Other building details:
Insulation. In addition to the dense-packed cellulose in the walls (about R-32), there are 8 inches of polyiso rigid insulation on top of the roof deck (R-50), and 3 inches of sub-slab expanded polystyrene. There is no spray foam in the building other than what was used to seal the rim joists between floors.
Ventilation. Each floor has two RenewAire energy-recovery ventilators to supply each apartment with fresh air. The units, which operate continuously, are 75% efficient. Kitchens have recirculating hoods that are not vented to the outside.
Space heat. Each apartment is heated with strips of electric baseboard that cost a total of $30,000. The bill to heat the entire building is projected at about $5,000 a year, Thompson said.
Airtightness. Although the standard for the German Passivhaus standard is 0.6 air changes per hour at a pressure difference of 50 pascals (ach50), the PHIUS + 2015 standard uses a different metric: 0.05 cubic feet per minute per square foot of gross envelope area at 50 pascals. When this is translated to ach50, it becomes 0.37.
The PHIUS standard is ideal for multifamily projects
Insulation R-values may seem low for a Passive House project, but Thompson said that’s because a large multifamily building has proportionally less outside wall area for a given volume than does a single-family house.
“People are used to seeing PHIUS + and Passivhaus single-family houses with very large R-values,” he said. “Passivhaus was invented as a multifamily program in Europe. It was not a single-family construction program. The numbers work so well in multifamily. In Germany, the first Passivhaus was a townhouse, and the middle unit in a town house has two walls that face neighbors — they don’t touch the outside air.
“You think of a middle floor apartment at Bayside Anchor and it’s got one outside wall. It’s 24 feet long and 8 feet tall,” Thompson continued. “So, thermally, it’s just incredibly easy because your ratio of house to walls is tiny.”
Heat loss from the building is one-third through the enclosure, one-third from the ventilation equipment, and one-third though the windows, Thompson said. In a single-family house, the numbers are very different, with ventilation losses only 10% to 15% of the total.
As a result , the 75% efficiency for Bayside’s ERVs is very important for overall building performance, especially with something like 2,000 to 2,500 cubic feet of air per minute moving through the building around the clock. With an ERV that efficient, when it’s 0°F outside, and 70°F inside, incoming air is in the mid-50s.
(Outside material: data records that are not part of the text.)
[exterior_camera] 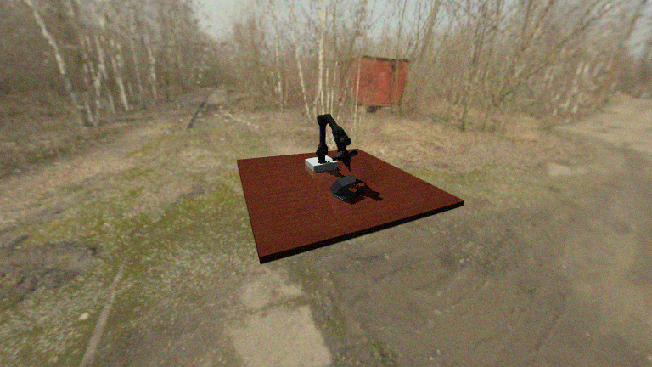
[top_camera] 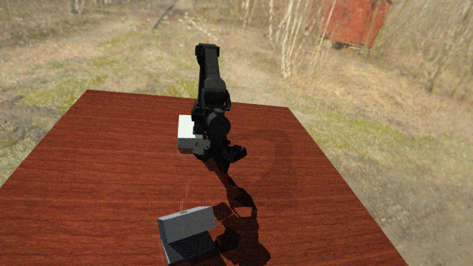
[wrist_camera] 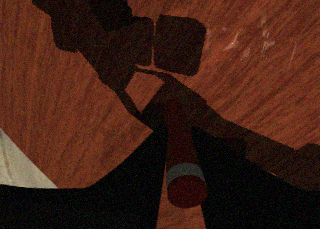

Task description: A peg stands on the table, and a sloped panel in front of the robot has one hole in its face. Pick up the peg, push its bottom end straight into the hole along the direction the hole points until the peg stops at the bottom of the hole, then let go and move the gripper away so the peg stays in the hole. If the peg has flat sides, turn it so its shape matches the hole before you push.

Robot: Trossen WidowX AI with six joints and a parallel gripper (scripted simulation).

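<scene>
Now: gripper tip 14 cm short of the grey sloped panel, 11 cm to the left of it and 6 cm above it. Round my gripper tip: red round peg: 1 cm behind, 2 cm above.
</scene>
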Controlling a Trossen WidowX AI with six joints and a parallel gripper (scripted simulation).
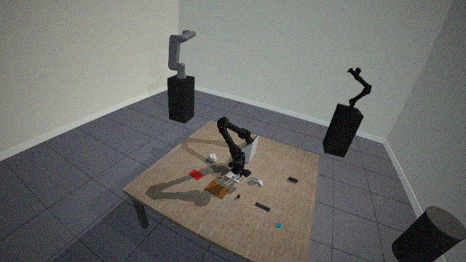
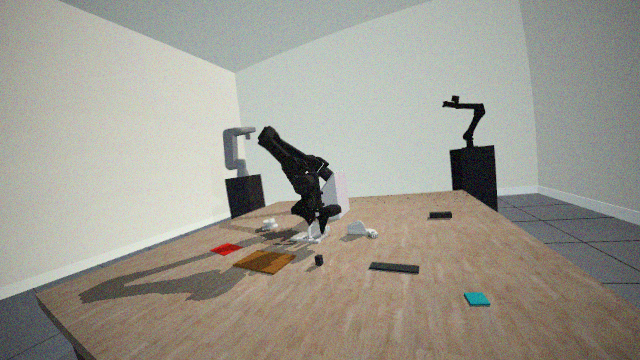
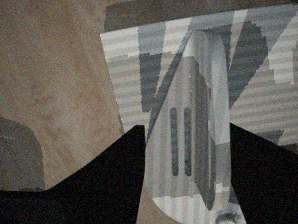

It doesn’t take much energy to boost that to the set point. On a 30°F day, incoming air is in the low 60s. “Very little heat is needed to bring it up to a good temperature,” he said.
Need for housing is very strong
Jay Waterman, development director for the Portland Housing Authority, said that Bayside Anchor will be both a catalyst for more development and a hub for the community. The area was completely changed by construction of Franklin Arterial, a main thoroughfare linking Interstate-295 on the west side of town and upscale Old Port, with its shops and restaurants, on the east.
“It was small streets, a grid-patterned working-class neighborhood for many, many years, and then through urban renewal, Franklin cut a swath so the tourists could get over to the Old Port and people were displaced,” Waterman said. “It became more of a service center and industrial and lower income neighborhood, and I would say it’s still on its way up.”
The demand for housing is strong in the Portland area. Bayside Anchor, while significant for the neighborhood, won’t put much of a dent in it.
“Let’s put it this way,” Waterman said. “There is effectively a 0% vacancy rate in Portland right now and the city would like to have 2,000 more housing units built in the next four years. We’re doing 45, so it’s a real drop in the bucket compared to the demand.”